## [Task item]
Copy the records that follow exactly, leaving nothing out.

Stored items from a collection:
>>

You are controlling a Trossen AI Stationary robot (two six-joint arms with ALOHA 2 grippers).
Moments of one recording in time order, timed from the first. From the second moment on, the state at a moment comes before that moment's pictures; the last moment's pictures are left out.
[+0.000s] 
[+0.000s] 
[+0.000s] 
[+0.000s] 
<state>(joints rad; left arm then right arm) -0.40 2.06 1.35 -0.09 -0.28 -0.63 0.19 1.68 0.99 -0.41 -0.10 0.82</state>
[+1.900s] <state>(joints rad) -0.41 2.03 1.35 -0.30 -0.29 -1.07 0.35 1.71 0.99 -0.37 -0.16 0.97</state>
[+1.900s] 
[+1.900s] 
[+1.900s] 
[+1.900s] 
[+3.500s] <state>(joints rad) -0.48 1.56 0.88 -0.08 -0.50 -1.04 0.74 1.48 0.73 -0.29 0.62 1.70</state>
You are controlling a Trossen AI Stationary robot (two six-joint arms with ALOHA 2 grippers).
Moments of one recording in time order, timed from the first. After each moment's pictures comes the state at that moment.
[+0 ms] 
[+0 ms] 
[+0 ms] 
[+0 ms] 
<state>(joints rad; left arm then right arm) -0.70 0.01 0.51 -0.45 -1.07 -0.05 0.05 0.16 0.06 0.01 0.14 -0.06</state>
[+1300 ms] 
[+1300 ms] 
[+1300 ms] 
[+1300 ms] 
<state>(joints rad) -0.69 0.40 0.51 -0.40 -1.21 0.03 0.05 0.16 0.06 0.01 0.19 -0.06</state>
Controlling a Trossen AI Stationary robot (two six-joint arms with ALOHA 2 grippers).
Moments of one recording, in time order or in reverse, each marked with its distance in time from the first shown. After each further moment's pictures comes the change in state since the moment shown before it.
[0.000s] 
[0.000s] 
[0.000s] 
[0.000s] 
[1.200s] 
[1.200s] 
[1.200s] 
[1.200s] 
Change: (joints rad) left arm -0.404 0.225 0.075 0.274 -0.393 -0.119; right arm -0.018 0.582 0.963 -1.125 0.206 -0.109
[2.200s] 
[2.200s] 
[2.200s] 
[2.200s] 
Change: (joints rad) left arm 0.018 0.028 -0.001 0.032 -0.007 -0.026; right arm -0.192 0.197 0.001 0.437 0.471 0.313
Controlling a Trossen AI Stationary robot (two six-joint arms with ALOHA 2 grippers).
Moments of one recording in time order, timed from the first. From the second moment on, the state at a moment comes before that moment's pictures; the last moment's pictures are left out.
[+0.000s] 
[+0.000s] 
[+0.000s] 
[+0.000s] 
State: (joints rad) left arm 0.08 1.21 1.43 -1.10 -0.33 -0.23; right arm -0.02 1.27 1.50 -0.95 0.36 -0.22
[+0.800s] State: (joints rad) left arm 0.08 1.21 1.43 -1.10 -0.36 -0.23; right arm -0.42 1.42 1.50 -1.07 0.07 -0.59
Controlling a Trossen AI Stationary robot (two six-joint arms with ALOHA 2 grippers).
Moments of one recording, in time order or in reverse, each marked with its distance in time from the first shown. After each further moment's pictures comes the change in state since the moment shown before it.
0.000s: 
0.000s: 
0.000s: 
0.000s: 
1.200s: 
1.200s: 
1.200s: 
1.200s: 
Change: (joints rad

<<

## [Output for this exercise]
You are controlling a Trossen AI Stationary robot (two six-joint arms with ALOHA 2 grippers).
Moments of one recording in time order, timed from the first. From the second moment on, the state at a moment comes before that moment's pictures; the last moment's pictures are left out.
[+0.000s] 
[+0.000s] 
[+0.000s] 
[+0.000s] 
<state>(joints rad; left arm then right arm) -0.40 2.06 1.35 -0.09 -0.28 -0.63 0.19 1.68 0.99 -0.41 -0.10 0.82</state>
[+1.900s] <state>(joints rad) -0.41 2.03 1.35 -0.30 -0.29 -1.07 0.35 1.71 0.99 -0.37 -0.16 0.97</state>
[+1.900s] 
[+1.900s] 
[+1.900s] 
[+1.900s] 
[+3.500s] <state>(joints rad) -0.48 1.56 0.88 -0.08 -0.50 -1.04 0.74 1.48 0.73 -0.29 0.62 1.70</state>
You are controlling a Trossen AI Stationary robot (two six-joint arms with ALOHA 2 grippers).
Moments of one recording in time order, timed from the first. After each moment's pictures comes the state at that moment.
[+0 ms] 
[+0 ms] 
[+0 ms] 
[+0 ms] 
<state>(joints rad; left arm then right arm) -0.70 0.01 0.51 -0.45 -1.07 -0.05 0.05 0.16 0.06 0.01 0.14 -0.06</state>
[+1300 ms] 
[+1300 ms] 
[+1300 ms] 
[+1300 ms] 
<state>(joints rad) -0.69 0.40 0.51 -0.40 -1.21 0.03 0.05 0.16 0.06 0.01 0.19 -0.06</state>
Controlling a Trossen AI Stationary robot (two six-joint arms with ALOHA 2 grippers).
Moments of one recording, in time order or in reverse, each marked with its distance in time from the first shown. After each further moment's pictures comes the change in state since the moment shown before it.
[0.000s] 
[0.000s] 
[0.000s] 
[0.000s] 
[1.200s] 
[1.200s] 
[1.200s] 
[1.200s] 
Change: (joints rad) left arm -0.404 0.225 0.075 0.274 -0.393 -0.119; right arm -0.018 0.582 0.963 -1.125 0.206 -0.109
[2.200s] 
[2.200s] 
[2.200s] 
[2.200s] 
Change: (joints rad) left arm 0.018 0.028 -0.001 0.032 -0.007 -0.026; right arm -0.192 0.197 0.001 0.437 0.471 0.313
Controlling a Trossen AI Stationary robot (two six-joint arms with ALOHA 2 grippers).
Moments of one recording in time order, timed from the first. From the second moment on, the state at a moment comes before that moment's pictures; the last moment's pictures are left out.
[+0.000s] 
[+0.000s] 
[+0.000s] 
[+0.000s] 
State: (joints rad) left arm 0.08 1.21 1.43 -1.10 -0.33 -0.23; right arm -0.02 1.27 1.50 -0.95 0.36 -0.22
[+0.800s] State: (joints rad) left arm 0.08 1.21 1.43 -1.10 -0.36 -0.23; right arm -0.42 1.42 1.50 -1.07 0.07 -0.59
Controlling a Trossen AI Stationary robot (two six-joint arms with ALOHA 2 grippers).
Moments of one recording, in time order or in reverse, each marked with its distance in time from the first shown. After each further moment's pictures comes the change in state since the moment shown before it.
0.000s: 
0.000s: 
0.000s: 
0.000s: 
1.200s: 
1.200s: 
1.200s: 
1.200s: 
Change: (joints rad

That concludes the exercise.